Services and user accounts
Within the newly created project, a number of services within the GCP project APIs & Services page need to be enabled. The full list of required and optional selections will be provided by the Syntasa services team, below are the key services:
- Google Compute
- Google BigQuery
- Google Cloud SQL
- Google Kubernetes Engine
- Google Cloud Storage
- Google Network Services
- Google Dataproc
Also, two users/accounts need to be established for the Syntasa software:
- IAM User - This is needed to execute the installation of the software. If a user already exists or if you are using a project owner/editor user then this step can be skipped.
- Service Account – This service account named “syntasa-application-sa” will be used to create the Kubernetes cluster and also used by the Syntasa application to create Dataproc clusters as well as access other services. The detailed number of roles needed will be provided by the Syntasa services team.
Compute and storage setup
A number of computing resources and storage buckets need to be set up within the new GCP project. These are used for the processing of data within the Syntasa data pipelines and the storage of the resulting data. Full details of settings and options will be provided by the Syntasa services team.
- Cloud SQL instance - This should be created as type Postgres 9.4+ and will be used as a metastore. The suggested name for this is "syntasa-pg-metastore", but can be varied per your organization's naming convention.
- Persistent volume - This if found via Compute Engine under the section Disks. This is suggested to be SSD, but "standard persistent disk" is will work as well. The suggested name for this is "syntasa-kubernetes-pd", but can be varied per your organization's naming convention.
- Storage bucket - The suggested name for the storage bucket is "syntasa-app", but this can be varied based on your organization's naming convention. The following folders need to be created within this bucket: syn-cluster-config, syn-cluster-data, syn-cluster-logs.
Options for installing the Syntasa software
As noted in the Installing the Syntasa platform section of the Syntasa Quick Start Guide, if performing the installation from GCP Marketplace then follow instructions there and the following can be skipped.

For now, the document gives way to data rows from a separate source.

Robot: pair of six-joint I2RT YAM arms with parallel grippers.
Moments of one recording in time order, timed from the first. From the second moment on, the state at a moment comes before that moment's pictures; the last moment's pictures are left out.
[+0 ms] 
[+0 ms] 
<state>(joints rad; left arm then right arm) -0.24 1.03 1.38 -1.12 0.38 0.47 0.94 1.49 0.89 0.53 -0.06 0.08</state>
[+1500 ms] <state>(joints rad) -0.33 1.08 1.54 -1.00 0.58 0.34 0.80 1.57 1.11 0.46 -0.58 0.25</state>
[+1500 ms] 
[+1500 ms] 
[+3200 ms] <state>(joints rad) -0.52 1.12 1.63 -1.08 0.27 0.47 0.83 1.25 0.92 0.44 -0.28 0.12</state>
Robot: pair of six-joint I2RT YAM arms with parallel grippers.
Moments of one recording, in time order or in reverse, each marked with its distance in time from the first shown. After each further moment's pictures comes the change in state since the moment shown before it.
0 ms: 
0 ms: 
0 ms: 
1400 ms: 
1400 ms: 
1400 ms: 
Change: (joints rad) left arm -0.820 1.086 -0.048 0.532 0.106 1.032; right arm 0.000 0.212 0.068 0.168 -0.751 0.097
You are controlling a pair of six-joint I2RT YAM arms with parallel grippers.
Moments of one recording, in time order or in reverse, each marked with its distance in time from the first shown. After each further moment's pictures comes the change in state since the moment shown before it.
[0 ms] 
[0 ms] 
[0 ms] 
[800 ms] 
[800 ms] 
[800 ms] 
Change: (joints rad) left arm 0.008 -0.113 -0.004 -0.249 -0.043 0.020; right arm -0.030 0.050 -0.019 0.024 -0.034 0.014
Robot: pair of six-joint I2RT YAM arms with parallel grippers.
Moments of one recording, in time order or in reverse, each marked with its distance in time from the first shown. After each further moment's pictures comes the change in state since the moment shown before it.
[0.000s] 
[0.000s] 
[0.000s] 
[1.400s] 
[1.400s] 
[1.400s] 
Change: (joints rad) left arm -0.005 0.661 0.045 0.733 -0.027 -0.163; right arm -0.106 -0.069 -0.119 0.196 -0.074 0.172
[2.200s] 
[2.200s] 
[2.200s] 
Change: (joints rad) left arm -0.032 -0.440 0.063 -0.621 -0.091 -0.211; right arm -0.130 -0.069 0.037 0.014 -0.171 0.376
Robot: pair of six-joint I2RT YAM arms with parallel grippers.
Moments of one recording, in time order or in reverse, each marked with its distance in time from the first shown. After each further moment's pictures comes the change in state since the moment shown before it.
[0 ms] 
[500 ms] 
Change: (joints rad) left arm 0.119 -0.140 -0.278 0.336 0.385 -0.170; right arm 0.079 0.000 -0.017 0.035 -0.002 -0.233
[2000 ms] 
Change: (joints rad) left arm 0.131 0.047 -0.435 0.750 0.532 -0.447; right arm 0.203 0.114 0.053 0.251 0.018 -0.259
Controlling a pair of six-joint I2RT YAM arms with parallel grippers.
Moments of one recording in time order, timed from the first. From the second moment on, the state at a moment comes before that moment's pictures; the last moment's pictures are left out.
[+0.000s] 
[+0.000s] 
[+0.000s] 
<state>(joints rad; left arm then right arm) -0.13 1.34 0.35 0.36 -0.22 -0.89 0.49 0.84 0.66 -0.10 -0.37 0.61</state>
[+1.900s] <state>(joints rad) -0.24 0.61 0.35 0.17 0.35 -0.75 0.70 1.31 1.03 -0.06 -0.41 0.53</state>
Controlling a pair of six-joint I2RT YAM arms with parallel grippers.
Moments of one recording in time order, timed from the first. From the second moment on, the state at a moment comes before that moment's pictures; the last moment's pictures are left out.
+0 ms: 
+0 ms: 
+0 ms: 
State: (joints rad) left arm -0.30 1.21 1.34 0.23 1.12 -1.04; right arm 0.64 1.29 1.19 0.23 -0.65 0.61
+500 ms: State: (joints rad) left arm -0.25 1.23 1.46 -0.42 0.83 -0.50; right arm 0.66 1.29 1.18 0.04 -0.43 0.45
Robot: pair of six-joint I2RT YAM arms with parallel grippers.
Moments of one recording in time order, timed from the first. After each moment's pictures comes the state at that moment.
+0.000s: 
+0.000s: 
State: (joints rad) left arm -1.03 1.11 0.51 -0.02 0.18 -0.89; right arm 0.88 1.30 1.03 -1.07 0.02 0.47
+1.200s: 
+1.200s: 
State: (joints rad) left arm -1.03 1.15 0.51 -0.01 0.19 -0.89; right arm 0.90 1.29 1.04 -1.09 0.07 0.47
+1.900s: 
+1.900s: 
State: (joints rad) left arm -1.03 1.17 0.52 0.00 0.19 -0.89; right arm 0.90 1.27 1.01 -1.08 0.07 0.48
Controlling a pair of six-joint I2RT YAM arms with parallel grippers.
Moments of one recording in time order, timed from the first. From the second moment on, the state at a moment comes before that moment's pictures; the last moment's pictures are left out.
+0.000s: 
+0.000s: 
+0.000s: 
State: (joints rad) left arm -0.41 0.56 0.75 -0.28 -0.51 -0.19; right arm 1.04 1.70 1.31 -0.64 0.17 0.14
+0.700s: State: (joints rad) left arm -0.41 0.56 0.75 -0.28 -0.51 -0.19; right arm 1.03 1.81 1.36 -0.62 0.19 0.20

However, if the Syntasa services team is performing the software installation then the following resources are needed on a compute instance that will be used for the installation:
- GCP project information - The Syntasa services team will confirm a number of aspects and naming of the items setup from above.
- Hostname and SSL certificates - Hostname and SSL certificates, if set up, are needed. If you do not have an SSL certificate please create a self-signed certificate with a cert.pem and key.pem files ready to go. If you require assistance with this the Syntasa services team can assist.
-
Google CLI tools - The Google CLI tools installed on the machine and have configured it to use an administrator user’s credentials. To install this, please see the google links below:
- Google Cloud SDK Install - https://cloud.google.com/sdk/
- Google Cloud SDK Usage - https://cloud.google.com/sdk/docs/initializing
- Java - Please download either a JAVA 1.8+ JRE or JDK and setup on the machine.